Several limitations of this study must be considered. First, this was a prospective multicenter cohort study and may have unavoidable methodological biases that could impact the results. However, to reduce bias as much as possible, we performed propensity score matching and multivariate logistic regression. Second, although stenosis and vasospasm of coronary artery were evaluated in this VA-Korea registry, it was not possible to determine whether vasospasm occurred in the presence of atherosclerotic stenosis. However, it yielded a meaningful finding that suggested VA patients with significant stenosis had worse clinical outcomes, whether the vasospasm occurred in the fixed atherosclerotic lesion or caused an atherosclerotic burden in another, non-spastic coronary artery. Third, there was no information on whether coronary intervention had been performed in the “significant stenosis” group after baseline CAG, which could affect the clinical outcome in VA patients.
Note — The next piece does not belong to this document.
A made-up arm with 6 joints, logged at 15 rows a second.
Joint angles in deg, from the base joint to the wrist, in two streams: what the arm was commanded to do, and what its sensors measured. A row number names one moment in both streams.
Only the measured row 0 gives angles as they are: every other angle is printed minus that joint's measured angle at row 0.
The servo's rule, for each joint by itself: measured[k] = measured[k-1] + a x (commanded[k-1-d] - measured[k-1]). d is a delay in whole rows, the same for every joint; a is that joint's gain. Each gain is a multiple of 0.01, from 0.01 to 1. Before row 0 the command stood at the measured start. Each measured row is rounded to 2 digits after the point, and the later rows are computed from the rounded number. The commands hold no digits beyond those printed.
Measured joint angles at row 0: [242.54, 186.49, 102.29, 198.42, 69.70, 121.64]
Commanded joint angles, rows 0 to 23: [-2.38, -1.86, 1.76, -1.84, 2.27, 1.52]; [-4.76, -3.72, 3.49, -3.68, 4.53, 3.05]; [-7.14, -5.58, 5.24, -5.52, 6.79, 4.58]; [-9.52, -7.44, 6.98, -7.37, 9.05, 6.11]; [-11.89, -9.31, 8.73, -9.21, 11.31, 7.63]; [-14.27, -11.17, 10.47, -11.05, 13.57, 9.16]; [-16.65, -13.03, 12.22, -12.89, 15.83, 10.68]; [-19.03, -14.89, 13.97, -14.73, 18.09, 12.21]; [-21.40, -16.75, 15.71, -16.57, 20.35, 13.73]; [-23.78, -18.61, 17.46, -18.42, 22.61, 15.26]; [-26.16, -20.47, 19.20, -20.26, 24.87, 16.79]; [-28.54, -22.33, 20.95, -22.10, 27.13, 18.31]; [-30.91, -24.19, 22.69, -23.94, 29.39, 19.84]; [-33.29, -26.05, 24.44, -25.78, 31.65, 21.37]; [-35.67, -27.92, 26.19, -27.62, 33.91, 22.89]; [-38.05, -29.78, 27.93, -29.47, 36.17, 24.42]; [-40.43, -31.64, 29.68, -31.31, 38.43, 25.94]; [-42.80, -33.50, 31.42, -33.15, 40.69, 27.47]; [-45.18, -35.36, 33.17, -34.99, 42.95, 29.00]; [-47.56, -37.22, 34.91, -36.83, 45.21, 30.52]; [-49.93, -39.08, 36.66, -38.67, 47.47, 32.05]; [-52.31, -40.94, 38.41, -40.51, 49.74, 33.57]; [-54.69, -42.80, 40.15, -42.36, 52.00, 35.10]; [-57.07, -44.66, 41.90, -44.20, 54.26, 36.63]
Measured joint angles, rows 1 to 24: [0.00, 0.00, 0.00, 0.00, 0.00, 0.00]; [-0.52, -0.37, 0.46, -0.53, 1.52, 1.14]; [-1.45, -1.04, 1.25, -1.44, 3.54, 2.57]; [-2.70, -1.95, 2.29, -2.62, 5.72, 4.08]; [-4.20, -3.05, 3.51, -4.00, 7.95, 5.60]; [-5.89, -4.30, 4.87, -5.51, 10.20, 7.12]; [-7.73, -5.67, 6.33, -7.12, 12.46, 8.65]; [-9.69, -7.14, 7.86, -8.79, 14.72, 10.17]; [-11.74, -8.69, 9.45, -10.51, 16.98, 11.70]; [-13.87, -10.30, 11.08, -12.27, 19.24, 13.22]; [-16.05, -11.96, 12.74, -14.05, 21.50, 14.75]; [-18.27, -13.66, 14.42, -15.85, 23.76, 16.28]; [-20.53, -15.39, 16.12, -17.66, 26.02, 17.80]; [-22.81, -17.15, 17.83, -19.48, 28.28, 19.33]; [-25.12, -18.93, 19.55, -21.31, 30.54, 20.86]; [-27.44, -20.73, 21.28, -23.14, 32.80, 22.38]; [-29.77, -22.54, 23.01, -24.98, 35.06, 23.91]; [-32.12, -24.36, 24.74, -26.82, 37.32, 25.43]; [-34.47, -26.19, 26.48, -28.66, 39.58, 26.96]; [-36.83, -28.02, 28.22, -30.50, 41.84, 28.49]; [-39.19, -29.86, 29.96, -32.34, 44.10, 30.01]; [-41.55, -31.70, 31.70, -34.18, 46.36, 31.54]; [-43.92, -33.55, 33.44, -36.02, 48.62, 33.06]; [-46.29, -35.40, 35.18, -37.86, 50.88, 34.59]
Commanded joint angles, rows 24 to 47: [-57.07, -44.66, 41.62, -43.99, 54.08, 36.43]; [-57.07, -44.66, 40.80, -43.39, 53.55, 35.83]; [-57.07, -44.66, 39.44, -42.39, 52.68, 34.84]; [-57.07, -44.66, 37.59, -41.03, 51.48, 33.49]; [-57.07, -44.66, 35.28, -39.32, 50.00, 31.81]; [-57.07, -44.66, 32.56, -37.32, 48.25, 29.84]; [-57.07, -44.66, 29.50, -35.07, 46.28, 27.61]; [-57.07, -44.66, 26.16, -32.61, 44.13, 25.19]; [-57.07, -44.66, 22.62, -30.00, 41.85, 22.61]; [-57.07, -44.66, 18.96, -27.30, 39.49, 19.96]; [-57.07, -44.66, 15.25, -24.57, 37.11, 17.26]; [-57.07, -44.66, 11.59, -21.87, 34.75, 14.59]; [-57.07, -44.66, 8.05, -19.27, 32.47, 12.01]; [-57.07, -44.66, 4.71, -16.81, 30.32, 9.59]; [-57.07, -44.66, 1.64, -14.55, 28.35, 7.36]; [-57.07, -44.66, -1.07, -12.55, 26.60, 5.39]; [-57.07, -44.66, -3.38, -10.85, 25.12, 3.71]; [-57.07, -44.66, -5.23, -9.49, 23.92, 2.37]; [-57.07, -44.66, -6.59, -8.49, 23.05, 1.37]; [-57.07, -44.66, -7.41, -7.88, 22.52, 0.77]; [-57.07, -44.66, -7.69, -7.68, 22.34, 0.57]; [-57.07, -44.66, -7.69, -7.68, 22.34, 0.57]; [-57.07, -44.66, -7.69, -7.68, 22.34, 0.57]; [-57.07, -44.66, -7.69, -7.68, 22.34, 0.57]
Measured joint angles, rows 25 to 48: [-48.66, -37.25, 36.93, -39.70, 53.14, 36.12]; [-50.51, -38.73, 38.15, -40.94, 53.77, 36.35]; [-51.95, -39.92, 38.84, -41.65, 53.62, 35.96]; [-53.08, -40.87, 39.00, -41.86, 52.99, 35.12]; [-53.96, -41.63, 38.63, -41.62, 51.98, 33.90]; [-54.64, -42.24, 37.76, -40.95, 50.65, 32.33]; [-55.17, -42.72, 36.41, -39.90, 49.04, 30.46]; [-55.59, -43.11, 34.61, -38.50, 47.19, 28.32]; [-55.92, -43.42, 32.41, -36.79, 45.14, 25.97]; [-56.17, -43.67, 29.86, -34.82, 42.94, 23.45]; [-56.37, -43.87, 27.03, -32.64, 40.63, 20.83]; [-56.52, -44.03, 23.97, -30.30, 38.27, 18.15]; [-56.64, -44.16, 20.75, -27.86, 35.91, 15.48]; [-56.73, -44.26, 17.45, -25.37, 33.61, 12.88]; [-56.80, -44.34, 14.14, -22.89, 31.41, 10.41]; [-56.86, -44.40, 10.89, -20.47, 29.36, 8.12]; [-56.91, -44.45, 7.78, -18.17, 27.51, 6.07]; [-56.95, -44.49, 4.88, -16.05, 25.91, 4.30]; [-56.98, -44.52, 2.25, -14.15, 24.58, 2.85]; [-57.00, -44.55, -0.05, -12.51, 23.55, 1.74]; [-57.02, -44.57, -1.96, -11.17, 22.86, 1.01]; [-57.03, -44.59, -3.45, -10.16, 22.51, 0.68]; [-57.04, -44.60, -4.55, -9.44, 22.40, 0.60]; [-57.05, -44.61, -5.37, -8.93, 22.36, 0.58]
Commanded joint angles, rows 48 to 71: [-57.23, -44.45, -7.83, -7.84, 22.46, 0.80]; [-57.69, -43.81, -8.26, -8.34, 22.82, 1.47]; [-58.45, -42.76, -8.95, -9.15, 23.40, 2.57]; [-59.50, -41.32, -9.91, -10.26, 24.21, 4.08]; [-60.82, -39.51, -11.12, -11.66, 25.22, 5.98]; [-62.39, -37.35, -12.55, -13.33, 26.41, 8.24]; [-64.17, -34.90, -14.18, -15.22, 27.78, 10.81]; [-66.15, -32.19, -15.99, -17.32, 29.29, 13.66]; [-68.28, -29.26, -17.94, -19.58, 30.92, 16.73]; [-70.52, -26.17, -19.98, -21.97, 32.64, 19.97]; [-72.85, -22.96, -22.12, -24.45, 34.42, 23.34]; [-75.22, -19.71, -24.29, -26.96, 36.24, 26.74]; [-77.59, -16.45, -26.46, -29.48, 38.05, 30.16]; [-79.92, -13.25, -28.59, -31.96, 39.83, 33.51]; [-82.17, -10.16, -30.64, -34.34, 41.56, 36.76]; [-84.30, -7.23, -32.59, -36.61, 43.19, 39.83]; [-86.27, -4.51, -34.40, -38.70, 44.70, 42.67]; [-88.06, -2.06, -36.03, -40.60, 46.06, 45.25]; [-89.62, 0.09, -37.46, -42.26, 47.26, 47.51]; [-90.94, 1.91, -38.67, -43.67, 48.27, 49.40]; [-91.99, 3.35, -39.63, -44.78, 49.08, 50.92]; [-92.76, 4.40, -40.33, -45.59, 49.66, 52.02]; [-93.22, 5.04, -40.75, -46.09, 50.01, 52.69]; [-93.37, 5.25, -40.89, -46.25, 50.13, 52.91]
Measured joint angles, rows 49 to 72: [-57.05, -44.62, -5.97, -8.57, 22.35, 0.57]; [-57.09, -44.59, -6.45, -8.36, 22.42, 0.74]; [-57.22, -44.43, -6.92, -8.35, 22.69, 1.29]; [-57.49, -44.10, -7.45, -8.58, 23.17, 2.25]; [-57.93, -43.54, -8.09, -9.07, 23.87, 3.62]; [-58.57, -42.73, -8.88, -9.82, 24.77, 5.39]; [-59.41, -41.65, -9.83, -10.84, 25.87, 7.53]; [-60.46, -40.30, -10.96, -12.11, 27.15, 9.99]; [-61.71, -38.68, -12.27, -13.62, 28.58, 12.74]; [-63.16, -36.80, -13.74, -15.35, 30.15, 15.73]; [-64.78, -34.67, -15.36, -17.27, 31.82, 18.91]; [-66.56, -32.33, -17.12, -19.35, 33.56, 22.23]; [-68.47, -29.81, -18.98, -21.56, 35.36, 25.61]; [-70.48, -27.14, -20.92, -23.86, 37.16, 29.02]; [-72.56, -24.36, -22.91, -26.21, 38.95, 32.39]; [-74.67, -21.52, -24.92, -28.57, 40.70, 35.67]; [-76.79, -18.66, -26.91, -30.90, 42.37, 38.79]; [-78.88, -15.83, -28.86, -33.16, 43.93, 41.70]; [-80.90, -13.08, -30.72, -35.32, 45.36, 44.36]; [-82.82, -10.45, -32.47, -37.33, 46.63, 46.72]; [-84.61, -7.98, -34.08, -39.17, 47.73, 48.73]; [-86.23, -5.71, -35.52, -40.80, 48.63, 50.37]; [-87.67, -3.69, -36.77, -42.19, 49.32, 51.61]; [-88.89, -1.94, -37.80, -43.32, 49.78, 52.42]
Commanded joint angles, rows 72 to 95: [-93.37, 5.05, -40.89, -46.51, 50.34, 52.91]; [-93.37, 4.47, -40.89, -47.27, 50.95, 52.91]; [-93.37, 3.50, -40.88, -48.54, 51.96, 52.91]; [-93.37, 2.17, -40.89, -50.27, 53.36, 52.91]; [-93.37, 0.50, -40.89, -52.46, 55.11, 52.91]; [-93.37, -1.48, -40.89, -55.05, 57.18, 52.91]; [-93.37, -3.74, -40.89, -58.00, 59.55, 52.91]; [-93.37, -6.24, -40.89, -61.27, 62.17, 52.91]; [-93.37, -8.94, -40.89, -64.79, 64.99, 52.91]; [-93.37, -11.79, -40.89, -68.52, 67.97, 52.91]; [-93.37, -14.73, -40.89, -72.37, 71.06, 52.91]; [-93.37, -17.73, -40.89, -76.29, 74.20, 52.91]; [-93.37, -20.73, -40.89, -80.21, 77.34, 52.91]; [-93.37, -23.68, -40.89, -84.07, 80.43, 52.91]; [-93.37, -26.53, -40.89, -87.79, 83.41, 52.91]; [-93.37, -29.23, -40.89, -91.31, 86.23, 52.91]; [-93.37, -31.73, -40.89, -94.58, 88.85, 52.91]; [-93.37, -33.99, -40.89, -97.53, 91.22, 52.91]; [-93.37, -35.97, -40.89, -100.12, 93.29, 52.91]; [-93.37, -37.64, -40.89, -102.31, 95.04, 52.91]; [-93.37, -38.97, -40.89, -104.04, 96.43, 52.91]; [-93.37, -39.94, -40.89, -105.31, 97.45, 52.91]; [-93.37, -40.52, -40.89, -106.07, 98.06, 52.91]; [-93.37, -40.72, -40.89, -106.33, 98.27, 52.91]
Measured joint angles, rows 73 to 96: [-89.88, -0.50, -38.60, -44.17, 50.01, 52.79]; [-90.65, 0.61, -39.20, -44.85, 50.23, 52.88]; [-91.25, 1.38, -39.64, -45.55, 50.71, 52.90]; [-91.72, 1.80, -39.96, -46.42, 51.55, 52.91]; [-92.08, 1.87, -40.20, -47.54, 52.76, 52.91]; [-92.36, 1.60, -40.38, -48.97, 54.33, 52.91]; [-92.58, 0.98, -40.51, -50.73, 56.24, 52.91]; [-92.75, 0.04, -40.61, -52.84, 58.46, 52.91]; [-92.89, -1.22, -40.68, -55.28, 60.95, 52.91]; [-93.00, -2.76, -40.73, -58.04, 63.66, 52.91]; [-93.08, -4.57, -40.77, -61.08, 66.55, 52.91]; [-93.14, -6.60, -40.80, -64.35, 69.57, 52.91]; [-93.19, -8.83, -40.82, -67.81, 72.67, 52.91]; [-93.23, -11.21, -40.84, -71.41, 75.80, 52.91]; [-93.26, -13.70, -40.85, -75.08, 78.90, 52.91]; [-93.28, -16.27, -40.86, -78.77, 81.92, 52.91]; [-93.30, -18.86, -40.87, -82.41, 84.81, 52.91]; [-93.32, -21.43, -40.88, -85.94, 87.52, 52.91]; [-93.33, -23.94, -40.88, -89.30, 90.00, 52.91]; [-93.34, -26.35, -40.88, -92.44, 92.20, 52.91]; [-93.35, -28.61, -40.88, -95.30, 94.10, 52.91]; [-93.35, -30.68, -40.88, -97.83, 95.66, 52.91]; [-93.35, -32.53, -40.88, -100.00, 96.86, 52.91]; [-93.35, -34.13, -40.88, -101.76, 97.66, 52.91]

In addition, there was no information on drug therapy after vasospasm was demonstrated by EG provocative tests, which could also have affected the clinical prognosis in VA patients. However, although drug information was limited and not presented here, there was no significant difference between the “significant stenosis” group and “no significant stenosis” group regarding whether drug therapy was maintained during the follow-up period.